**ASSIGNMENT**: Could you filter the records below and keep only the lines with the word "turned"?

**DATASET CONTENT**:
Start of Block
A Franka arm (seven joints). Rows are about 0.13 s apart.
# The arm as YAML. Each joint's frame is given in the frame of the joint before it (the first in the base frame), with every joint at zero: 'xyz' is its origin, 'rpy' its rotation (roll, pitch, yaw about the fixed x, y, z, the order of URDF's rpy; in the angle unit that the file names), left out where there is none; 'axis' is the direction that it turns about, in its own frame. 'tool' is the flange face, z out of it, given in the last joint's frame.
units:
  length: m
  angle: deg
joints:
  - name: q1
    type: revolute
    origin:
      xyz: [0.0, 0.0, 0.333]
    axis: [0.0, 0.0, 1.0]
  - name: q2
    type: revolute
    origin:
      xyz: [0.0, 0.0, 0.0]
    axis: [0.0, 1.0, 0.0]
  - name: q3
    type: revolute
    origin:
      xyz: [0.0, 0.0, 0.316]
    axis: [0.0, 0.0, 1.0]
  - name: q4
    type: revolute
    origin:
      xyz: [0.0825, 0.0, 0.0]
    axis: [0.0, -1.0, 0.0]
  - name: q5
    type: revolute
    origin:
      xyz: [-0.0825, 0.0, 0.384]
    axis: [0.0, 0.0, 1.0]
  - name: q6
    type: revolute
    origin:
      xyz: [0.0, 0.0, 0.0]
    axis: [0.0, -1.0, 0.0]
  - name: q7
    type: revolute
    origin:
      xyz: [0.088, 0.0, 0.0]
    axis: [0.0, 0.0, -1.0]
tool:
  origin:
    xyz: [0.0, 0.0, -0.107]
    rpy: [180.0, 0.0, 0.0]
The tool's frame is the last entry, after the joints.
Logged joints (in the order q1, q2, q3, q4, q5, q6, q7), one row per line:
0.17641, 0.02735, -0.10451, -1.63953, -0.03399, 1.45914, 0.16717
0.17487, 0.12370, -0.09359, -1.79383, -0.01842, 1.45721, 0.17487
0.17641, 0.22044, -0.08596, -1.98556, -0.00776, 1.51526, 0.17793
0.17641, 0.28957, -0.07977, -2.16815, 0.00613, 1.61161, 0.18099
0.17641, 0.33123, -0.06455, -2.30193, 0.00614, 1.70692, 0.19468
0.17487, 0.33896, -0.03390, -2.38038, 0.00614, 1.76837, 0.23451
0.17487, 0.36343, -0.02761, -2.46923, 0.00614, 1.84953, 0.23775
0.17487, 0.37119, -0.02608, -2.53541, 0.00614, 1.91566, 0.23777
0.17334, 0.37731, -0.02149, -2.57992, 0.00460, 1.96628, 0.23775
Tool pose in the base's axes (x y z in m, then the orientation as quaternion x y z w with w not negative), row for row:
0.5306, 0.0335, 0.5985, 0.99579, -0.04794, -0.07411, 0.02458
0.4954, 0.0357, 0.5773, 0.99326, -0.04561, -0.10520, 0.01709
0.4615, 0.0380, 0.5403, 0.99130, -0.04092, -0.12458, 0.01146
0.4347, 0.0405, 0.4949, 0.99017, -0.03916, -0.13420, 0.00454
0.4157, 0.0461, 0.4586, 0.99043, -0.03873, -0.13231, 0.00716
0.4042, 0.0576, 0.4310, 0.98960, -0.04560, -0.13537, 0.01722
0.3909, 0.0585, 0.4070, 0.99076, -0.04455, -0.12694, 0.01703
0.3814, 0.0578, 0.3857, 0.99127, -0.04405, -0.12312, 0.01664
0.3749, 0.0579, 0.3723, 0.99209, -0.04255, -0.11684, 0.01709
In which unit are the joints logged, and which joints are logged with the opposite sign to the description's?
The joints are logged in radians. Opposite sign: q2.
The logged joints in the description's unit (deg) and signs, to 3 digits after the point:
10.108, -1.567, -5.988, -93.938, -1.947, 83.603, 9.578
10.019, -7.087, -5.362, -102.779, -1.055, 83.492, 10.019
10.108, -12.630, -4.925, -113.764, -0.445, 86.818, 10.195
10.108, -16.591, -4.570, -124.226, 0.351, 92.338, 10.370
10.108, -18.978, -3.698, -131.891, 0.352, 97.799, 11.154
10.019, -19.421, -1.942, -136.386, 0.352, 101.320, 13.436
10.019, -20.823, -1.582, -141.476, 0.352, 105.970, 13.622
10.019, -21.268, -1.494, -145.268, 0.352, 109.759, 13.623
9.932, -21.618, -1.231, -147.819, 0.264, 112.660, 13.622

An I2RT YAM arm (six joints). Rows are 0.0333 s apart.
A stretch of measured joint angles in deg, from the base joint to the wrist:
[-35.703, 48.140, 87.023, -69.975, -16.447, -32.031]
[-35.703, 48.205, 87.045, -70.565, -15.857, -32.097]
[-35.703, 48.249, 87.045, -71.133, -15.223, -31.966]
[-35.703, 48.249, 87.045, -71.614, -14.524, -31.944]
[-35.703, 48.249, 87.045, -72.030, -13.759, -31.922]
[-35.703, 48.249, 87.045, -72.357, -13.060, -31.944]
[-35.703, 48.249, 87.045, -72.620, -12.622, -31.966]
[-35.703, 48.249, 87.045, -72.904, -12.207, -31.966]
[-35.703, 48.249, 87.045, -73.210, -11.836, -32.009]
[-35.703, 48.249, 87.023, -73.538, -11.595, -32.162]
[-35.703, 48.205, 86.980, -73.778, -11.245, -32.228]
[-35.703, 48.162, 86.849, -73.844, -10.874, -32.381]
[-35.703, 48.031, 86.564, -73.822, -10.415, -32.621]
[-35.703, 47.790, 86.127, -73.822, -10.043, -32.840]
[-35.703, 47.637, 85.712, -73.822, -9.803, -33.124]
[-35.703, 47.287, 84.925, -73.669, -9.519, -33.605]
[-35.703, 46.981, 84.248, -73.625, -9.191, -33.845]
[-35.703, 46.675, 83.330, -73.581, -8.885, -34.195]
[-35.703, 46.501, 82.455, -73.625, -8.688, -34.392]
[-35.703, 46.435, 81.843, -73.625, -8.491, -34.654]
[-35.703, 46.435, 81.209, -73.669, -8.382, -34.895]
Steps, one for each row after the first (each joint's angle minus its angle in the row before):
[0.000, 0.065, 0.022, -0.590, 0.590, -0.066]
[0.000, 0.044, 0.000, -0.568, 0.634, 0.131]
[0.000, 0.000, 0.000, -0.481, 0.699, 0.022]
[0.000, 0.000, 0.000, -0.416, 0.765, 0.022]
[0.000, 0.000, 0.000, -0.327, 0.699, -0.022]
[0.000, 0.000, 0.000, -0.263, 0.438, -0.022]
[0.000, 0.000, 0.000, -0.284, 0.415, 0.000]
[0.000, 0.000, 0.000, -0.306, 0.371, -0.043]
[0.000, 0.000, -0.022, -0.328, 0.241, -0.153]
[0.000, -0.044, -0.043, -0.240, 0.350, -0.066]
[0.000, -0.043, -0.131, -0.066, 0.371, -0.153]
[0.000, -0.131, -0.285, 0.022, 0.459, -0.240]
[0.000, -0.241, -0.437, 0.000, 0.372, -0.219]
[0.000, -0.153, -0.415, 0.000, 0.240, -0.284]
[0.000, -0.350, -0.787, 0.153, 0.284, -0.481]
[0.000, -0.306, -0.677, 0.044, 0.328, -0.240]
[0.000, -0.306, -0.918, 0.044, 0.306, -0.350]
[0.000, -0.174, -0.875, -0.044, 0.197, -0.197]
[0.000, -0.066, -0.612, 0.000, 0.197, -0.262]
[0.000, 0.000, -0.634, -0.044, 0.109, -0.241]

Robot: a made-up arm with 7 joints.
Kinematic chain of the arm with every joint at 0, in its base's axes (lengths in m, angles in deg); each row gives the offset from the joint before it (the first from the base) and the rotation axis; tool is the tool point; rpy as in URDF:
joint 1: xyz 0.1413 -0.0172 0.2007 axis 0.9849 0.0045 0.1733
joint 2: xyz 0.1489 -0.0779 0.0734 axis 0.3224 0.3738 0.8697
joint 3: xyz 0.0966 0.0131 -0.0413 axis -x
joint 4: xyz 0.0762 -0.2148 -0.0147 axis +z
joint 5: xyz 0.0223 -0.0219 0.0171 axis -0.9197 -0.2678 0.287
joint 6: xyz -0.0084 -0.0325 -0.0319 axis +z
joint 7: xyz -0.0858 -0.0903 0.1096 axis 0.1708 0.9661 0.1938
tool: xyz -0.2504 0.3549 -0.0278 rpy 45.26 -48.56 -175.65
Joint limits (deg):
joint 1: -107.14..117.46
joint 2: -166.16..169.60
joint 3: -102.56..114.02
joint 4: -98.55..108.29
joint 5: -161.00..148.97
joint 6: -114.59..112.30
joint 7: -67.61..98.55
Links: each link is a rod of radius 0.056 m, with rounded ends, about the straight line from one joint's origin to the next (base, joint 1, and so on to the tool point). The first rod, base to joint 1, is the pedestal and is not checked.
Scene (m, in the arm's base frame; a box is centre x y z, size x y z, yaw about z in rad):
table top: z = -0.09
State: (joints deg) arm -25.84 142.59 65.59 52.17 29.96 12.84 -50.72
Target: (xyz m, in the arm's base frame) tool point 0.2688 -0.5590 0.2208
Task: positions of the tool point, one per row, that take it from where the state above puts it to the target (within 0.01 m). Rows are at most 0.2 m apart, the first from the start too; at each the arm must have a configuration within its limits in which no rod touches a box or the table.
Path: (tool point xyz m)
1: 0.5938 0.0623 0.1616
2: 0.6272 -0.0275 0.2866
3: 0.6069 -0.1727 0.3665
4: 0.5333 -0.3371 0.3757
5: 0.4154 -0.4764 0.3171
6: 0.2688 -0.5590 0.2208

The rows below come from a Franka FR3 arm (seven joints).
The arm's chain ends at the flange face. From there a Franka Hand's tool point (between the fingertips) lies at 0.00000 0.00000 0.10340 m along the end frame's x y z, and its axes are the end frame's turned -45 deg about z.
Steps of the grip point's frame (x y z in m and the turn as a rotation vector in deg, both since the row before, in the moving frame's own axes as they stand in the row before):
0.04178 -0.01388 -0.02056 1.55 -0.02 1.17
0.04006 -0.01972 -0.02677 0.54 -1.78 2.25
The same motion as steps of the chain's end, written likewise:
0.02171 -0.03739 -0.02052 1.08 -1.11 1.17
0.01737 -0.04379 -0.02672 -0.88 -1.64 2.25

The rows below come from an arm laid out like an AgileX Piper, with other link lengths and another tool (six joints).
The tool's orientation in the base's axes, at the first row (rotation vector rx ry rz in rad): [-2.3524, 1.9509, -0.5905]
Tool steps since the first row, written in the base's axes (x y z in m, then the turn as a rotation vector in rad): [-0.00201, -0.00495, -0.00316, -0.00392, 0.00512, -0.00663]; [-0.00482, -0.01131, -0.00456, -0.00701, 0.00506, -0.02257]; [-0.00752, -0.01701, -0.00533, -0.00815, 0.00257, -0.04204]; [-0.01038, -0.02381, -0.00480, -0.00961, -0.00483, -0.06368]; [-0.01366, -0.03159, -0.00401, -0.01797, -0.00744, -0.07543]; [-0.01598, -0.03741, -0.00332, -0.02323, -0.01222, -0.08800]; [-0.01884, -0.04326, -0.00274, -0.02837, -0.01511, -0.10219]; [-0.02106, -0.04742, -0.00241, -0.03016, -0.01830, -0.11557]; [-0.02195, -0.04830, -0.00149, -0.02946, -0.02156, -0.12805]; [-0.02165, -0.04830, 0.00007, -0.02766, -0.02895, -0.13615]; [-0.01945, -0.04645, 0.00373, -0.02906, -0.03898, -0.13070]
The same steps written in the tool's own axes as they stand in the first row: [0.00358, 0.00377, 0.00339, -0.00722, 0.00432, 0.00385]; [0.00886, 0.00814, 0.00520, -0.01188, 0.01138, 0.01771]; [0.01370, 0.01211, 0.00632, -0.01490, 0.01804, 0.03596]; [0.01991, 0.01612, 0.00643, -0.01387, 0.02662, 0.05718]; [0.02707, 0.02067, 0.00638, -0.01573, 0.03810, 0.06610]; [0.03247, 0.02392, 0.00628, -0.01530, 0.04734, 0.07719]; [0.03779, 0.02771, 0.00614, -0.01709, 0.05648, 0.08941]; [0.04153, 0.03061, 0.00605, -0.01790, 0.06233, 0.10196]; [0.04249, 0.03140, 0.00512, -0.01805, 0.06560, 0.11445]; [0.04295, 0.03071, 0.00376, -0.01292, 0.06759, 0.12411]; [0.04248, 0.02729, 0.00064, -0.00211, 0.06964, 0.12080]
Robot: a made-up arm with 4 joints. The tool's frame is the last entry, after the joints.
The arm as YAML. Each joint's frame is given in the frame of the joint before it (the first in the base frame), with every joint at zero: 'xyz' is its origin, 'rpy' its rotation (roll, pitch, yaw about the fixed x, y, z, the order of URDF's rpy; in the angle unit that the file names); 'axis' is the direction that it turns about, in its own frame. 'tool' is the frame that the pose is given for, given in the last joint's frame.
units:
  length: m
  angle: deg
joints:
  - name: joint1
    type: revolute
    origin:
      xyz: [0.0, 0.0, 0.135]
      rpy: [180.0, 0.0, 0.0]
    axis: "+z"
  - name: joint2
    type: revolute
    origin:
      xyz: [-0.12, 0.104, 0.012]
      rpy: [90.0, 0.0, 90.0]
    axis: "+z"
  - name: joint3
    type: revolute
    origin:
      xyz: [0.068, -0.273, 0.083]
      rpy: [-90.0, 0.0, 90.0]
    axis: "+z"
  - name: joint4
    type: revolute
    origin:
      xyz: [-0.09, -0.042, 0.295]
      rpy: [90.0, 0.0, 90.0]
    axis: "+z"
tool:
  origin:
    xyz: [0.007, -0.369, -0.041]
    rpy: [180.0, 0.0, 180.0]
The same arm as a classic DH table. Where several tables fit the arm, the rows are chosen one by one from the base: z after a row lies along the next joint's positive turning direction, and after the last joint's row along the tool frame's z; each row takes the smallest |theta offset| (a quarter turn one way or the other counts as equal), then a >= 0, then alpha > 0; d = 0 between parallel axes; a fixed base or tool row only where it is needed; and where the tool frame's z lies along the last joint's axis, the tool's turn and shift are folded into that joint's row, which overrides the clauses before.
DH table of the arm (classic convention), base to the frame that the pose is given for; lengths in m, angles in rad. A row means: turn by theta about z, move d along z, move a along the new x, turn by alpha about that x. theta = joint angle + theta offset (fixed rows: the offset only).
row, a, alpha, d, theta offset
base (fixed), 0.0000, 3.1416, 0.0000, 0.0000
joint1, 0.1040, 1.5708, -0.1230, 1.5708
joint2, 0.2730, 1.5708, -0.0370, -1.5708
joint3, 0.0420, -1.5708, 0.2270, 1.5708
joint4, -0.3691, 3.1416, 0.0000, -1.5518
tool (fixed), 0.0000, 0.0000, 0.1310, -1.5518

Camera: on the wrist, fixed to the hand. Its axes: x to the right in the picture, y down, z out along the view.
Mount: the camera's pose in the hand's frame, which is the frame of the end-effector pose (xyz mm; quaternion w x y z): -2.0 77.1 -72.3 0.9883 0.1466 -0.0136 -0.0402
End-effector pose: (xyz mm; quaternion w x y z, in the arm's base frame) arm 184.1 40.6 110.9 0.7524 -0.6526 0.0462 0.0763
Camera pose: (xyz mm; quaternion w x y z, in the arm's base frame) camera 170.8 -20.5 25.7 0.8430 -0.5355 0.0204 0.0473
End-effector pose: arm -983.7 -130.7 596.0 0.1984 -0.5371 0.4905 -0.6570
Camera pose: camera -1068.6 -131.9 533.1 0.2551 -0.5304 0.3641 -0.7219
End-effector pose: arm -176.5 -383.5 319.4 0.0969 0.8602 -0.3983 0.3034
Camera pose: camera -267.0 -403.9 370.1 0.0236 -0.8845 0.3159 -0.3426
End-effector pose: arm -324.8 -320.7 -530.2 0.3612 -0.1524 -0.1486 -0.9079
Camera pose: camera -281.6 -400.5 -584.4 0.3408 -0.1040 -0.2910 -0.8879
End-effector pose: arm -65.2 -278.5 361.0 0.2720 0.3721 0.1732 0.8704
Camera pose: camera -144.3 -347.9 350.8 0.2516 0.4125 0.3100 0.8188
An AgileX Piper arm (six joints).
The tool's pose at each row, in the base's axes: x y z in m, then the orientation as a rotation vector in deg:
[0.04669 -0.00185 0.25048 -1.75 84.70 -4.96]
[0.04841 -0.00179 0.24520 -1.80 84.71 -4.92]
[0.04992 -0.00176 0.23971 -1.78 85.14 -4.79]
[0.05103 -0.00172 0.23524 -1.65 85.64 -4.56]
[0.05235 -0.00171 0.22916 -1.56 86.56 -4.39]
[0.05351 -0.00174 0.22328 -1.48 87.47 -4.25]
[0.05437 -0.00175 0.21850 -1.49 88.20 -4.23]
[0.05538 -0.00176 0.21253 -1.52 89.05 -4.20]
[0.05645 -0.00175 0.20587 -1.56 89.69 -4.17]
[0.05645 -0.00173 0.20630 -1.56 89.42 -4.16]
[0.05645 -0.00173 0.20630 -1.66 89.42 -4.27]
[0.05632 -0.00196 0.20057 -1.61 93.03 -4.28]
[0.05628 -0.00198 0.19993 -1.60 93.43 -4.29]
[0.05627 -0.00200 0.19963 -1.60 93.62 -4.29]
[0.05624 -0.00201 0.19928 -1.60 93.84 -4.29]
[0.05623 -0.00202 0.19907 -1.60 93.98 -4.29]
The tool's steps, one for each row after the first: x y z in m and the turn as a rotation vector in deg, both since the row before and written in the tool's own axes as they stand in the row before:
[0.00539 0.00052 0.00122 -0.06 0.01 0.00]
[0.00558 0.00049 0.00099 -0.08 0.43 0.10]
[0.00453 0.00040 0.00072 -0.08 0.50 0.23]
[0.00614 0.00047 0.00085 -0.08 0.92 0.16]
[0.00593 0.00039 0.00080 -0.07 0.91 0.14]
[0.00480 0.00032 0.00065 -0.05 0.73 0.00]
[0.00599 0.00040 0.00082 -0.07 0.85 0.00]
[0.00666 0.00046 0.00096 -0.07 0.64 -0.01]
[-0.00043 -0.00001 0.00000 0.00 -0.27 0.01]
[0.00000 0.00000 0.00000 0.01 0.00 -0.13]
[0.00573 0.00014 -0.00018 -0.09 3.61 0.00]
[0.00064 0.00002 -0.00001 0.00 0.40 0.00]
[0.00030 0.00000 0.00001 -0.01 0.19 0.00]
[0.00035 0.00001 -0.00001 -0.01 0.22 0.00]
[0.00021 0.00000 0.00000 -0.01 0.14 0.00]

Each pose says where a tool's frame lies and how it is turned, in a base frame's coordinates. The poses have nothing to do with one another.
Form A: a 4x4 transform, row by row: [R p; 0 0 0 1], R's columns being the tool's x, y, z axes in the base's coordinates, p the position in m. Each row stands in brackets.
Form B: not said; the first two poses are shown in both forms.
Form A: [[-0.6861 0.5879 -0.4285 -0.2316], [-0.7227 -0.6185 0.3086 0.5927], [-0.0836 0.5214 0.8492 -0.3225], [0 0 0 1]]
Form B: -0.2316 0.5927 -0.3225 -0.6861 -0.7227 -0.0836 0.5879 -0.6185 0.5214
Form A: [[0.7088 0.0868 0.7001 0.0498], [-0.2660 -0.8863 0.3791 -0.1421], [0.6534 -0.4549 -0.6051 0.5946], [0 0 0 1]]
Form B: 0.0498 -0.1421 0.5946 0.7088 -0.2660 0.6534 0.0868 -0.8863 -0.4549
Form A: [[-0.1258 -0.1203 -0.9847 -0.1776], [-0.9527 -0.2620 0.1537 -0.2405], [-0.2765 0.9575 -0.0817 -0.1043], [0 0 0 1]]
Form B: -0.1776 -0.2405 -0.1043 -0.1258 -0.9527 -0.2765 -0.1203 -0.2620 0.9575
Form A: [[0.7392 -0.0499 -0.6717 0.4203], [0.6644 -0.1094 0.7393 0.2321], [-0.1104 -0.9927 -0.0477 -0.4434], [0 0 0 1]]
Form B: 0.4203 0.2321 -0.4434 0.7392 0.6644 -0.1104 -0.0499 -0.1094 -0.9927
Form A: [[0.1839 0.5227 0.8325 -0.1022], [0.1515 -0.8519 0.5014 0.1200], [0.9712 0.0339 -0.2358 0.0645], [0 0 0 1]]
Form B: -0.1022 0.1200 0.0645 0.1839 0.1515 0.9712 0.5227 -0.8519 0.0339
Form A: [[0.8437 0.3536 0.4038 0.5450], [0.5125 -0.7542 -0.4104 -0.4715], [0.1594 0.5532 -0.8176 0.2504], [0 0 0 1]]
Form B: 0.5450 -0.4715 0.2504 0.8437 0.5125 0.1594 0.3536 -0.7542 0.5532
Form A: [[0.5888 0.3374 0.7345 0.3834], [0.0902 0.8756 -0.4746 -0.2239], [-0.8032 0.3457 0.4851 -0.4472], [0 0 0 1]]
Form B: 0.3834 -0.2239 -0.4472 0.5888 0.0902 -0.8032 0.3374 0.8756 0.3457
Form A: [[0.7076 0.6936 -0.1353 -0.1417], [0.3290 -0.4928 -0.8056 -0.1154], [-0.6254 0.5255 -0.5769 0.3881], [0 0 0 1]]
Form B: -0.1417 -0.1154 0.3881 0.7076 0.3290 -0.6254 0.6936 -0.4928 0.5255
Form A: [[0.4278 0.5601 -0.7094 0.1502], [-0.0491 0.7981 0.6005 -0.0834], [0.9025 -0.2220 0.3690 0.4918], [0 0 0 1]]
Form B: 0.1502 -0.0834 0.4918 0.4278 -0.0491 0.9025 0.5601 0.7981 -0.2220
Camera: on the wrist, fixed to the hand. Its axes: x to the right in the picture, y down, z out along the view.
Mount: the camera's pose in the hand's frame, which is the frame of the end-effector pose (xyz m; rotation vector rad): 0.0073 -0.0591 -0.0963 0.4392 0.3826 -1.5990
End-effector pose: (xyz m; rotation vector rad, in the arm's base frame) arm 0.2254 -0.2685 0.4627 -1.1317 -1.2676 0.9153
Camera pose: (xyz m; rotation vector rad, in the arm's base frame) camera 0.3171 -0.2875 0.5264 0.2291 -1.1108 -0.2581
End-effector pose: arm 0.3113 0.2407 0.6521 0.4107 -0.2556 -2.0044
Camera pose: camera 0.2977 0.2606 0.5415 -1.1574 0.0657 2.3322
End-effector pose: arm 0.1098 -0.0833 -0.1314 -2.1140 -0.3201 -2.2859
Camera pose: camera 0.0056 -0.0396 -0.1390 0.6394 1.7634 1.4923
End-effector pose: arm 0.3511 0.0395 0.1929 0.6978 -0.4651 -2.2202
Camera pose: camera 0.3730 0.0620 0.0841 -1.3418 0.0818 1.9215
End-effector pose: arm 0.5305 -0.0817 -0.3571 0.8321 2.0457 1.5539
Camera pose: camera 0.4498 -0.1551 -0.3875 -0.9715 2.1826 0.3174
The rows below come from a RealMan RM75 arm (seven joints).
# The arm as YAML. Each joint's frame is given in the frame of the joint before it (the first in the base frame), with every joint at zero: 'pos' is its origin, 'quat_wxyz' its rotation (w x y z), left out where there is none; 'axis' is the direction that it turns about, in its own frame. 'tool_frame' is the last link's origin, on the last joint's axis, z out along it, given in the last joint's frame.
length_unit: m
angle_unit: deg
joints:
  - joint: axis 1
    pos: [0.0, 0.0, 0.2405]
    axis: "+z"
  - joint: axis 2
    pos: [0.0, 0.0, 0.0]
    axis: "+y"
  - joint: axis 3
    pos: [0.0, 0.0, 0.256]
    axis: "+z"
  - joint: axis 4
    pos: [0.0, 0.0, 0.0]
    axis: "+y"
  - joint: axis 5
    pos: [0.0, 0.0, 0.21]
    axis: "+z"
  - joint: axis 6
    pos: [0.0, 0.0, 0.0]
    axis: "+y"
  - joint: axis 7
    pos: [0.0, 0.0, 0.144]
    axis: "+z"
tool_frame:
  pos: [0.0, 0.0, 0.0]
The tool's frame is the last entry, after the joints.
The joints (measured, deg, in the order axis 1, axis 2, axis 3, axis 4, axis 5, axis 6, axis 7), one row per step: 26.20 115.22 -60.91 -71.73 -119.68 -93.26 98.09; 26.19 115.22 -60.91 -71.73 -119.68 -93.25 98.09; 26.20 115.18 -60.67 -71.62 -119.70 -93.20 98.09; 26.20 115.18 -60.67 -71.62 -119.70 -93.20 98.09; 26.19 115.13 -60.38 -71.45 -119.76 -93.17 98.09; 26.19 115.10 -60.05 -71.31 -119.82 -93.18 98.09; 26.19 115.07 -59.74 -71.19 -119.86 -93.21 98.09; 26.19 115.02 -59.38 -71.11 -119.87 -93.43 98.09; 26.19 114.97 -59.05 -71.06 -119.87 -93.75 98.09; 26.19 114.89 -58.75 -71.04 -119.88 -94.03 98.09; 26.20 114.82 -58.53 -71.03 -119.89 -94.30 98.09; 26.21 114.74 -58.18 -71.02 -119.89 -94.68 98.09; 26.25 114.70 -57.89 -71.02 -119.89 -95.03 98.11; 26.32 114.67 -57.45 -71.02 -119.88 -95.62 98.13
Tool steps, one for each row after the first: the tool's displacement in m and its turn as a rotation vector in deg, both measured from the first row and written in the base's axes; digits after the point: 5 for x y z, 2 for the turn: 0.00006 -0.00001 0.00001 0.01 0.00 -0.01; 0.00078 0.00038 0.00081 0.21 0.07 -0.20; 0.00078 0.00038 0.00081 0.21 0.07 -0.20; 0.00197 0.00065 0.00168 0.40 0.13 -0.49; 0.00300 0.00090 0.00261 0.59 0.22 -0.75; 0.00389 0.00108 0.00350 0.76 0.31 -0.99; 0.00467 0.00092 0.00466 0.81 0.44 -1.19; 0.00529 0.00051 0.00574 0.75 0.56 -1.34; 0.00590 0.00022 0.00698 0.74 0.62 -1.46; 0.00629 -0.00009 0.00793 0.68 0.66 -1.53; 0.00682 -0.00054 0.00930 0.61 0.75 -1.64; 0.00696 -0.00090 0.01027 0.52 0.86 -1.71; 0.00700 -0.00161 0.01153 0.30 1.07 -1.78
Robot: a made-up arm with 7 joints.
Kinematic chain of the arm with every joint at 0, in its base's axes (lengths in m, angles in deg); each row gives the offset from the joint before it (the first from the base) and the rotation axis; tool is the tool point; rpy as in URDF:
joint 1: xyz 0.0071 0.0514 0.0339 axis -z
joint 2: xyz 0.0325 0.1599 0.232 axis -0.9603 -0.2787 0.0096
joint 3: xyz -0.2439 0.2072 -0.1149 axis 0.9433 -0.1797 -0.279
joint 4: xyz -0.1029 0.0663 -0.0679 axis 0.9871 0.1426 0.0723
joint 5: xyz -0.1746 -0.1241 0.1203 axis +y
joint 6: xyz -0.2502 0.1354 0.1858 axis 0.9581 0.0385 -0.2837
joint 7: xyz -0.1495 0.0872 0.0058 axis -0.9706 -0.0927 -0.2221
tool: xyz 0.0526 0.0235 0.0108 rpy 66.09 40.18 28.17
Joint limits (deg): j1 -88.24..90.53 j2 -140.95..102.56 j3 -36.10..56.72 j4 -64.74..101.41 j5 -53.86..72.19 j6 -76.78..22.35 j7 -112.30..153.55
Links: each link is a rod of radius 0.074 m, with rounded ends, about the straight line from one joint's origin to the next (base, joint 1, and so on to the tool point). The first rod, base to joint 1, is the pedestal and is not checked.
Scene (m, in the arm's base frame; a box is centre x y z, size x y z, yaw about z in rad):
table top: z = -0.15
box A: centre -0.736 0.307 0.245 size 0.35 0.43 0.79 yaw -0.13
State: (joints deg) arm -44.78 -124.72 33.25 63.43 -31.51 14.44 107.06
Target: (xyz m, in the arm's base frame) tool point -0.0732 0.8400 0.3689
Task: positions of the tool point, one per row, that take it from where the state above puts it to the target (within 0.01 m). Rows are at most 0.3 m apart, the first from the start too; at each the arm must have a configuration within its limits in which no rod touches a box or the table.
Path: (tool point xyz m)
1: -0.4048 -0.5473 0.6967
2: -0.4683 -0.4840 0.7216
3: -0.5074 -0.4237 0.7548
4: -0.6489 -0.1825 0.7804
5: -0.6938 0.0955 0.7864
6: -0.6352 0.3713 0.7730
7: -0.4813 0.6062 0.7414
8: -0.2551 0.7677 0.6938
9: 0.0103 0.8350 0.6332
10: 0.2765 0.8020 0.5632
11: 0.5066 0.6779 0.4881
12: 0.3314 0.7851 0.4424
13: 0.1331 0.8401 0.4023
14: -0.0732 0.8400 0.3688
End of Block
**EXERCISE SOLUTION**:
The arm's chain ends at the flange face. From there a Franka Hand's tool point (between the fingertips) lies at 0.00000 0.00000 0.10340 m along the end frame's x y z, and its axes are the end frame's turned -45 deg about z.
Each pose says where a tool's frame lies and how it is turned, in a base frame's coordinates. The poses have nothing to do with one another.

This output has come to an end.